> [Information shown]:
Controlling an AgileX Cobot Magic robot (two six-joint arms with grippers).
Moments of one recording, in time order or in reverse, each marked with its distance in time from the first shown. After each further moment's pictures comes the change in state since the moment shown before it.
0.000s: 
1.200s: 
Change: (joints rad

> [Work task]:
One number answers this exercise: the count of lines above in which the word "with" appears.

> [Answer box]:
2